(TASK): Every line with "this" in it must be copied from the data.

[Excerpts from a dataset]
○ ○ ○
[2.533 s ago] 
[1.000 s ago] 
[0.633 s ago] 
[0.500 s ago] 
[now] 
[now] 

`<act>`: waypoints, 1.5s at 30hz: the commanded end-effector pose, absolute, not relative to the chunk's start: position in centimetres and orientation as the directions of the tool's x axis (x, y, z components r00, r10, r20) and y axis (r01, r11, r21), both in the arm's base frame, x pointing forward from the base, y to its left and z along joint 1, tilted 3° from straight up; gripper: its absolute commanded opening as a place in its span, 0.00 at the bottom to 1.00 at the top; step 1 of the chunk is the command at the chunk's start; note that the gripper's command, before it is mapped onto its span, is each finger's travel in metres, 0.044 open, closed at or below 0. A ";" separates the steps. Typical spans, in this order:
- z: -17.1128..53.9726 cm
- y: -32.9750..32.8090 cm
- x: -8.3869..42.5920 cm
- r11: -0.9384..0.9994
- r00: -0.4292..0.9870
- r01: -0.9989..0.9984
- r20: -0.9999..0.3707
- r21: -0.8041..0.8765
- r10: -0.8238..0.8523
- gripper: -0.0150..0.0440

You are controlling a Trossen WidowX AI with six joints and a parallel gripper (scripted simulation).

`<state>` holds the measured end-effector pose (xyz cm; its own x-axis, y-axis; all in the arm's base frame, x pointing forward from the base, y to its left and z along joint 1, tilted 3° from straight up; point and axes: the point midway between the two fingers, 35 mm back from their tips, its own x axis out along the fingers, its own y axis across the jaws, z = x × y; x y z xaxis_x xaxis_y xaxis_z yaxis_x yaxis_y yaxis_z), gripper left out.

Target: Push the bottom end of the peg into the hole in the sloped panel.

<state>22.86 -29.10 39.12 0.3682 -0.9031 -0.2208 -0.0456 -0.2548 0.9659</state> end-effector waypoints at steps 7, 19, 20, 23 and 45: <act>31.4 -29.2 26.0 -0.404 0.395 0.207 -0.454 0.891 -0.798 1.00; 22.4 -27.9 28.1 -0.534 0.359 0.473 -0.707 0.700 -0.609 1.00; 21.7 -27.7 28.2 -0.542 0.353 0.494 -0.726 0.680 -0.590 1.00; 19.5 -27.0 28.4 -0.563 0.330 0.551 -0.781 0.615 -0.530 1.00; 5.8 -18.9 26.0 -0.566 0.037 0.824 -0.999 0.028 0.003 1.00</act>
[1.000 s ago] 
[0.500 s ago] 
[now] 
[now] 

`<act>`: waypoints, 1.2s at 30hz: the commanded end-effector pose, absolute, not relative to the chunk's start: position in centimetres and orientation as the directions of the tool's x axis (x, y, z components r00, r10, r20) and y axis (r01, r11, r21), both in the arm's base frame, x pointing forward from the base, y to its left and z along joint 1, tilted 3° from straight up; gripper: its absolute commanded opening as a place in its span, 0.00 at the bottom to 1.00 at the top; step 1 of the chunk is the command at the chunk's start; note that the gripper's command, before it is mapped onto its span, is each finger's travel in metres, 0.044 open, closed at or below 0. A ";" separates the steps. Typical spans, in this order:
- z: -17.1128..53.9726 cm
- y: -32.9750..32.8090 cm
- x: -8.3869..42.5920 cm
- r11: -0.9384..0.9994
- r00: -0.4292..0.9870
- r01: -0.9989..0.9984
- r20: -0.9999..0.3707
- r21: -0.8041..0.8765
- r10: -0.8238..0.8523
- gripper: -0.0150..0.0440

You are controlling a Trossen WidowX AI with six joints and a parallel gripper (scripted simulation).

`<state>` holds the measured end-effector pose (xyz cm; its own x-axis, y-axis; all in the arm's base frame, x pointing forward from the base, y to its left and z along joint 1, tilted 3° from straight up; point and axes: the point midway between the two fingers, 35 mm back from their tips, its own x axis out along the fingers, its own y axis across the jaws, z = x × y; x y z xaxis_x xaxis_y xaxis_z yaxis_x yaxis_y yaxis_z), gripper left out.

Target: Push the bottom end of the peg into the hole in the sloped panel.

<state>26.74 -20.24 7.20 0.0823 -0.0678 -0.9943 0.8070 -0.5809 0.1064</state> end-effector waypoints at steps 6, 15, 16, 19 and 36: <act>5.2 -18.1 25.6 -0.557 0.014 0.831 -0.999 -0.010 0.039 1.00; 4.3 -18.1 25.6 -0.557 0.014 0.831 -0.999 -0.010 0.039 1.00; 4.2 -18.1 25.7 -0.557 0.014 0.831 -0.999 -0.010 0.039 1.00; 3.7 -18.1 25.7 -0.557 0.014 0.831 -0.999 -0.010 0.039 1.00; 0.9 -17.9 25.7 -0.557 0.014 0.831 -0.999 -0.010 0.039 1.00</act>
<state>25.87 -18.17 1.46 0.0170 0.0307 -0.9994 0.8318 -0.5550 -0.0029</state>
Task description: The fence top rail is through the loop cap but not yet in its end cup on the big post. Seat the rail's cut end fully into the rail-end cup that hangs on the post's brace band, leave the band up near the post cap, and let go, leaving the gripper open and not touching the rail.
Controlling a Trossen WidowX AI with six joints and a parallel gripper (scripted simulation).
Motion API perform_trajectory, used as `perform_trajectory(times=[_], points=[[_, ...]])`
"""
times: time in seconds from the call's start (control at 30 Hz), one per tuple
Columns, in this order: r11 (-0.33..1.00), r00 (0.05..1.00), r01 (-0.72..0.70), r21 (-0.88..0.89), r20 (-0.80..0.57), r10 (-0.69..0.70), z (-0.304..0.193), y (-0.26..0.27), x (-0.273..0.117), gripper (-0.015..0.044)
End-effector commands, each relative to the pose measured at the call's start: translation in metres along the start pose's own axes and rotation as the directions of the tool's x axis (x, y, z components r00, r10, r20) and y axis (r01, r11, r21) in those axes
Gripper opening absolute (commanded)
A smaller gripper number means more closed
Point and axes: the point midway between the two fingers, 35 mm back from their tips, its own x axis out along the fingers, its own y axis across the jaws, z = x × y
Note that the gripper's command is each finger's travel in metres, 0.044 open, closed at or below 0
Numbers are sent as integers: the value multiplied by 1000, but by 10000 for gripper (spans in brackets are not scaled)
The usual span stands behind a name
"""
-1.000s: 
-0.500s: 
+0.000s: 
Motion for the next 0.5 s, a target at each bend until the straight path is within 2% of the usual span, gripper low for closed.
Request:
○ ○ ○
(WRITTEN SOLUTION):
`<act>`: waypoints, 1.5s at 30hz: the commanded end-effector pose, absolute, not relative to the chunk's start: position in centimetres and orientation as the directions of the tool's x axis (x, y, z components r00, r10, r20) and y axis (r01, r11, r21), both in the arm's base frame, x pointing forward from the base, y to its left and z along joint 1, tilted 3° from straight up; gripper: its absolute commanded opening as a place in its span, 0.00 at the bottom to 1.00 at the top; step 1 of the chunk is the command at the chunk's start; note that the gripper's command, before it is mapped onto its span, is each finger's travel in metres, 0.044 open, closed at or below 0. A ";" separates the steps. Typical spans, in this order:
`<act>`: waypoints, 1.2s at 30hz: the commanded end-effector pose, absolute, not relative to the chunk's start: position in centimetres and orientation as the directions of the tool's x axis (x, y, z components r00, r10, r20) and y axis (r01, r11, r21), both in the arm's base frame, x pointing forward from the base, y to its left and z along joint 1, tilted 3° from straight up; gripper: its absolute commanded opening as a place in its span, 0.00 at the bottom to 1.00 at the top; step 1 of the chunk is the command at the chunk's start; note that the gripper's command, before it is mapped onto its span, is each finger's travel in metres, 0.044 open, closed at or below 0. A ";" separates the steps. Typical spans, in this order:
Columns, in this order: r11 (-0.33..1.00), r00 (0.05..1.00), r01 (-0.72..0.70), r21 (-0.88..0.89), r20 (-0.80..0.57), r10 (-0.69..0.70), z (-0.304..0.193), y (-0.26..0.27), x (-0.273..0.117), gripper (-0.015..0.044)

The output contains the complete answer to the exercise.